When we’re young, we are often asked what we want to be – who we want to be.
The answers will vary, of course, but the sentiment is the same. We’re being asked to create the version of ourselves we want to grow into. We’re essentially setting a standard to reach, a goal to strive for so we have something to base our success off of. We’re asked to create an incentive, an ideal outcome so we know when we’ve made it.
This is literally ingrained in us at what is arguably our most vulnerable state. As children, everything is possible, and not in that hard-work-pays-off king of way. There are quite literally no physical limitations to what we make up for ourselves. We haven’t even experienced the world yet, and yet we’re being asked to imagine where our place in it is.
I remember being 4 years old the first time I was asked what I wanted to be when I grew up. At the time, I thought I wanted to be a movie star. The version of myself I created walked red carpets and starred in blockbusters. Ideal me owned every dress in every color and wanted for nothing. I would be rich, famous, beautiful, smart and talented.
I would be all the things that 4-year-old me understood as successful. The person I was in my mind influenced the person I was in real life. Sometimes for the better, mostly for the worst.
Now, as a 20-year-old adult who considers herself well acquainted with the way life actually works, I have different aspirations. Gone are the days that I dreamed of attending premieres and winning awards. No, I didn’t want to be my generation’s Meryl Streep anymore. But I never stopped referring to what I’d created. The version of myself I’d manufactured evolved, but what she represented remained.
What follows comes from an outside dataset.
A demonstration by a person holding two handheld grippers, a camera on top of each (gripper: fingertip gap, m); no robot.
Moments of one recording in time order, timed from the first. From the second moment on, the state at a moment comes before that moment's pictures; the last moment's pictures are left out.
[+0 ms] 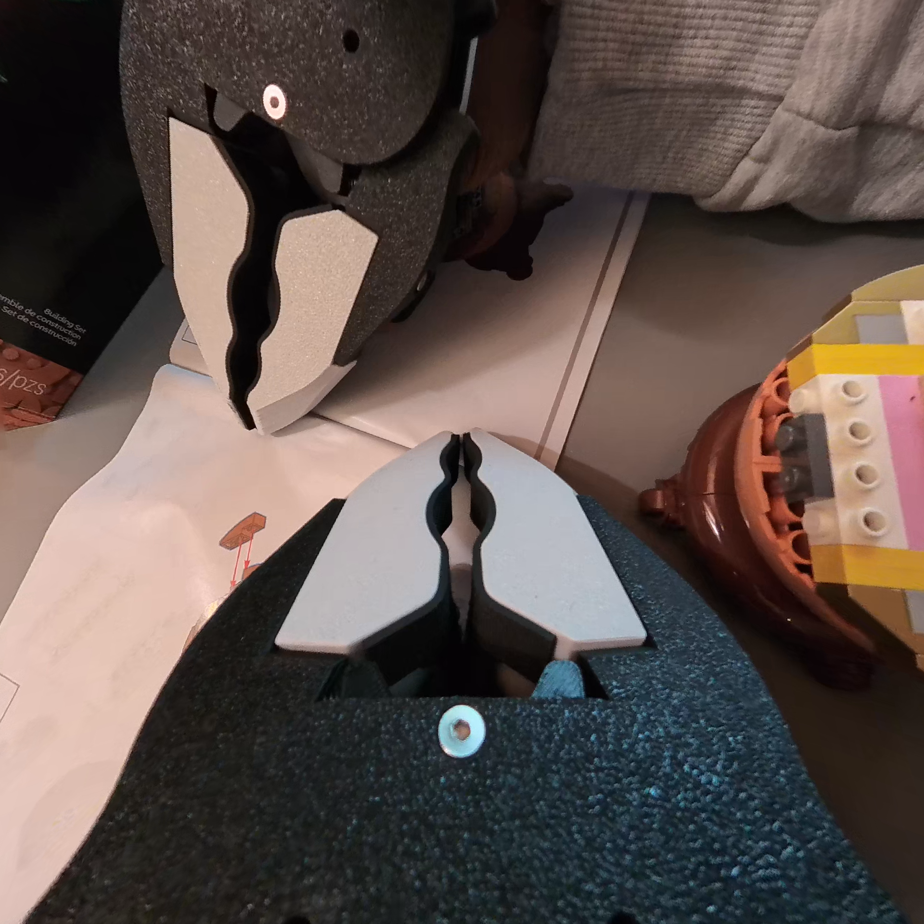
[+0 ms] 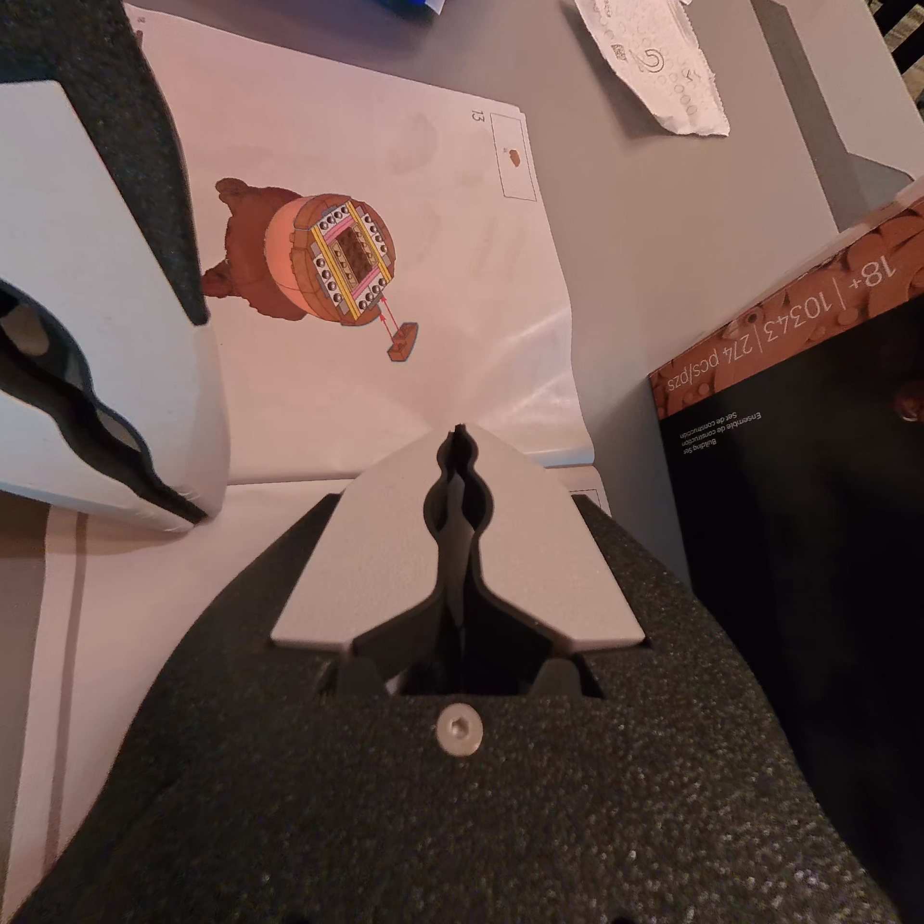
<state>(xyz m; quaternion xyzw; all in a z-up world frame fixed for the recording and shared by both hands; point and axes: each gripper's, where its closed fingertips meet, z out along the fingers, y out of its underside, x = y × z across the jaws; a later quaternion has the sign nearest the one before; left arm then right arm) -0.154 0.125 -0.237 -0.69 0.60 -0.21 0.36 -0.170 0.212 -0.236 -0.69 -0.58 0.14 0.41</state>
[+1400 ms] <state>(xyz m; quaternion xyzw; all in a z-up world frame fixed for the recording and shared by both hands) -0.154 0.125 -0.237 -0.69 0.60 -0.21 0.36 -0.164 0.225 -0.210 -0.66 -0.54 0.11 0.51</state>
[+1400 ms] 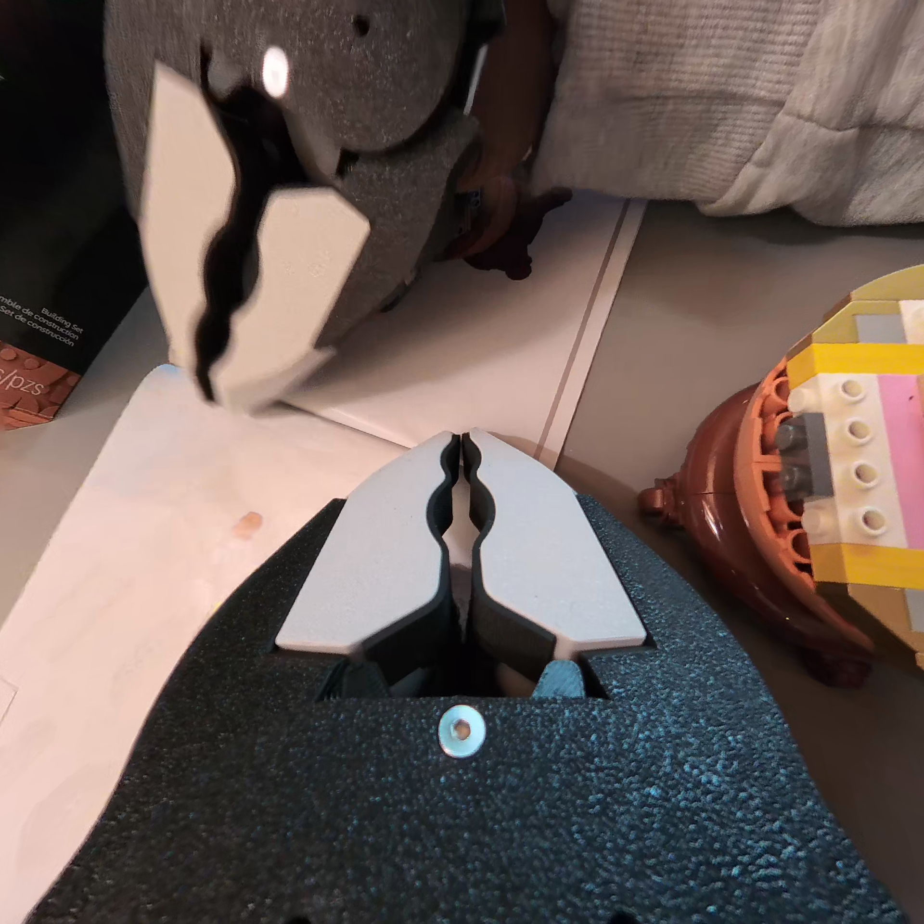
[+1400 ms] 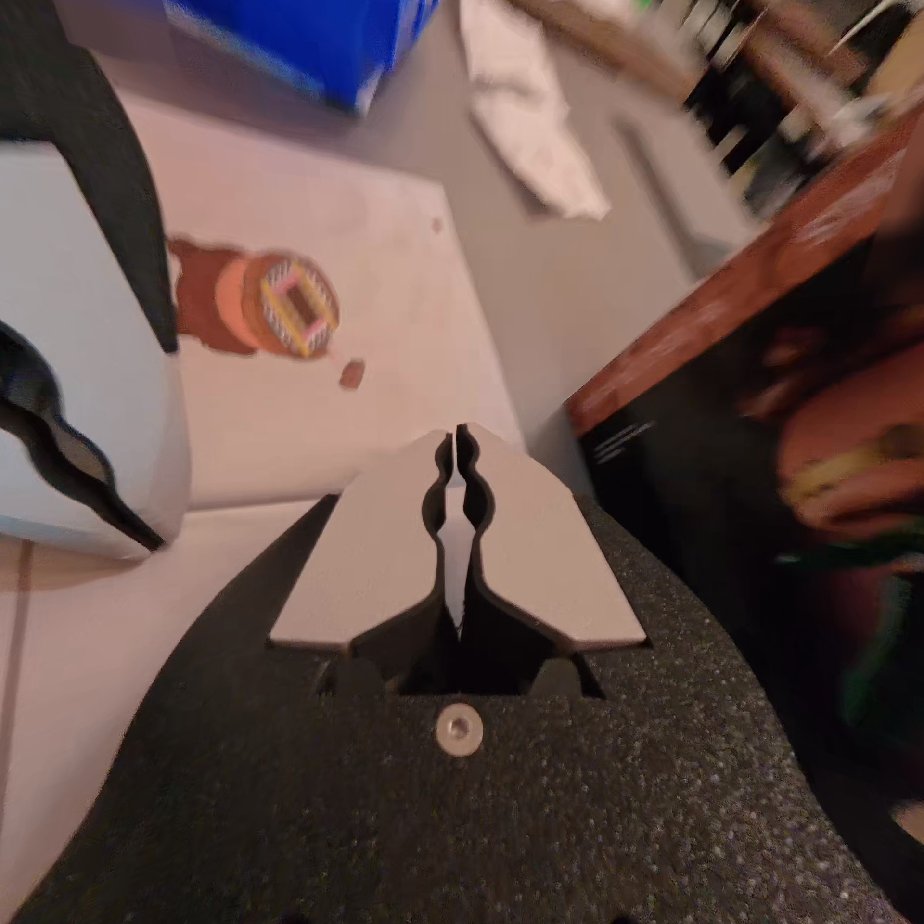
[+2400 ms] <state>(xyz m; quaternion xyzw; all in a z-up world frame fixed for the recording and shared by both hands) -0.155 0.126 -0.237 -0.70 0.58 -0.24 0.33 0.246 0.088 -0.180 -0.81 -0.58 0.07 0.09</state>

I was constantly comparing myself to a better, idealized version of myself. Every step I took, every decision I made, every milestone I accomplished was weighed against the steps I should be taking. The decisions I could be making and the milestones I would be reaching if I was who I wanted to be.
To many, this would seem like a harmless incentive. I mean, if it’s pushing me to be the best I can be should I not be embracing it? Shouldn’t we all be working towards living a better life? Shouldn’t everyone be ambitious?
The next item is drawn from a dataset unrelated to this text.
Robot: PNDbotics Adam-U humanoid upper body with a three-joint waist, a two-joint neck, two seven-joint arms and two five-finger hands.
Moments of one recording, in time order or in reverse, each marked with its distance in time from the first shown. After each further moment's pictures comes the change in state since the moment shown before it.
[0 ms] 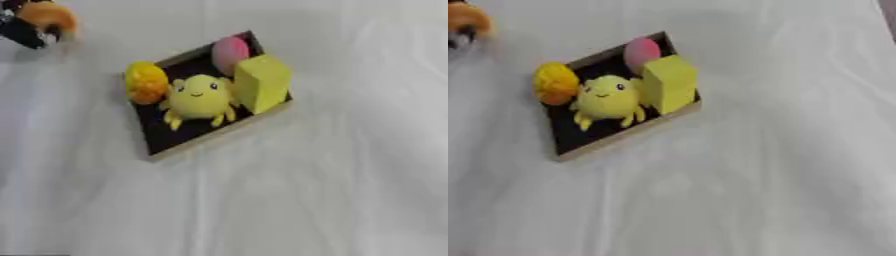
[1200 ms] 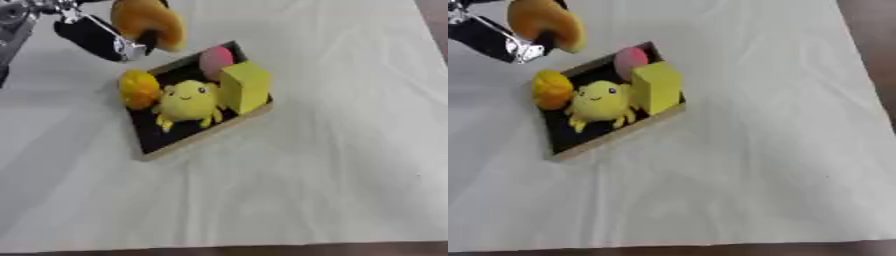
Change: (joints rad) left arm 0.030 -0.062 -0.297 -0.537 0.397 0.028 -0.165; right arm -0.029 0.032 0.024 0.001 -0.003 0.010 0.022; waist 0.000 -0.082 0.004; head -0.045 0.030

A year ago, I would be answering ‘yes’ to all of the above.
The problem, you see, isn’t with being ambitious. There are healthy, resourceful ways to push yourself to succeed. The problem is that we have become obsessed with who we want to be, that we forget to appreciate who we already are.
We’ve created this ideal person, this version of ourselves who is palatable to everyone. This version of ourselves is everything we already are minus the things we don’t like about ourselves. Minus the things others have said they don’t like about us. We make certain parts of ourselves small so that the ‘better’ parts of us stand out.
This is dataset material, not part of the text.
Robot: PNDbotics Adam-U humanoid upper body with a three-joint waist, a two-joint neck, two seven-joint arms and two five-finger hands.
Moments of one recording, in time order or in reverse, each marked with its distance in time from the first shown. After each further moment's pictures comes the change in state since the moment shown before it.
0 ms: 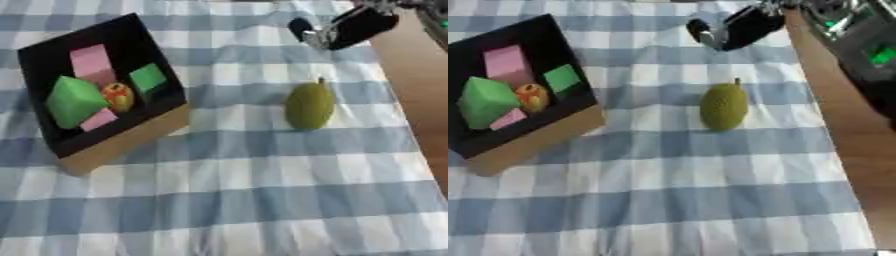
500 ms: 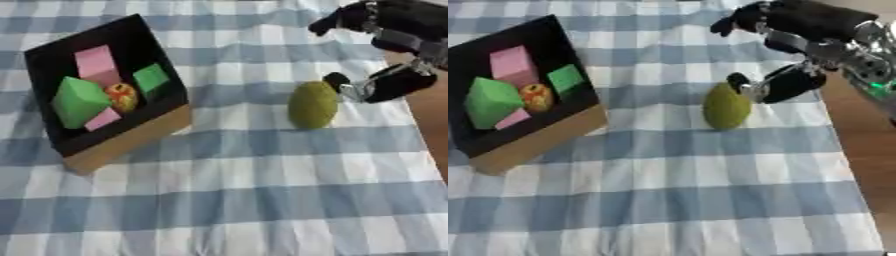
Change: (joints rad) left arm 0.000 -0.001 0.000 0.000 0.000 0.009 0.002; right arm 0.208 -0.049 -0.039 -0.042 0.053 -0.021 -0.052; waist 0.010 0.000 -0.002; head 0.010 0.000
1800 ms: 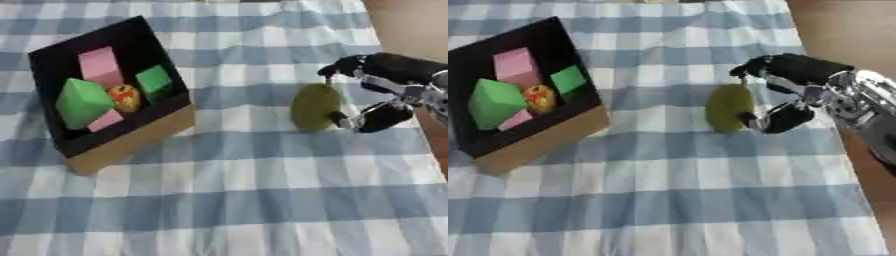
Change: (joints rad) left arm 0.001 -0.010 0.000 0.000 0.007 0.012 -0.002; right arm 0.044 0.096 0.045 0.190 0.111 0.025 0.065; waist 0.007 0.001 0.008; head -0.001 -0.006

It’s not encouragement that’s fueling us, it’s shame.
My ideal version is smarter, quieter, less argumentative, less stubborn. The ideal version of myself was accepted to a better university. The ideal version of myself didn’t lose some of the people I’ve lost. The ideal version of myself is living in New York. The ideal version of myself wouldn’t make the mistakes I’ve made. The ideal version of myself would be ashamed of the version I turned out to be.
The list goes on.
The issue with our idealized self is that, sometimes, we make sure to make them impossible. We want to keep this perfect person, this perfect person that makes you work harder, so we make sure we can’t become them. No matter how strong you already are, they’re stronger. No matter how smart you are, they’re smarter. No matter how good you are, they’ll always be better. There will always be a way in which you don’t measure up.
All of our insecurities, all of our doubts and our fears don’t exist in this ideal person. They did the things you couldn’t do. They’re living the life you wanted to live, right?
Wrong.
This isn’t to say to stop striving for improvement. There is always, always room for improvement. This is to say that the life you lead is enough. The choices you’ve made, the paths you’ve taken, the mistakes and the let-downs do not make you less-than. The person in your mind, he or she only exists because you made them – you’re in control.
If you want to compare, compare yourself today to who you were last year, or last month, or even last week. Compare what this version of you has accomplished, even if it isn’t huge. Find joy and encouragement in the way you’ve grown, not in the ways you haven’t.
Don’t just strive for your idealized self, realize that you already are your idealized self. To the past versions of you, you’re it. Don’t be afraid that the life you imagined isn’t the life you’re living. You have room and time to work towards that.
You’ll find that if you look closely, bits and pieces of what you want are already part of your reality. Don’t let yourself get in the way.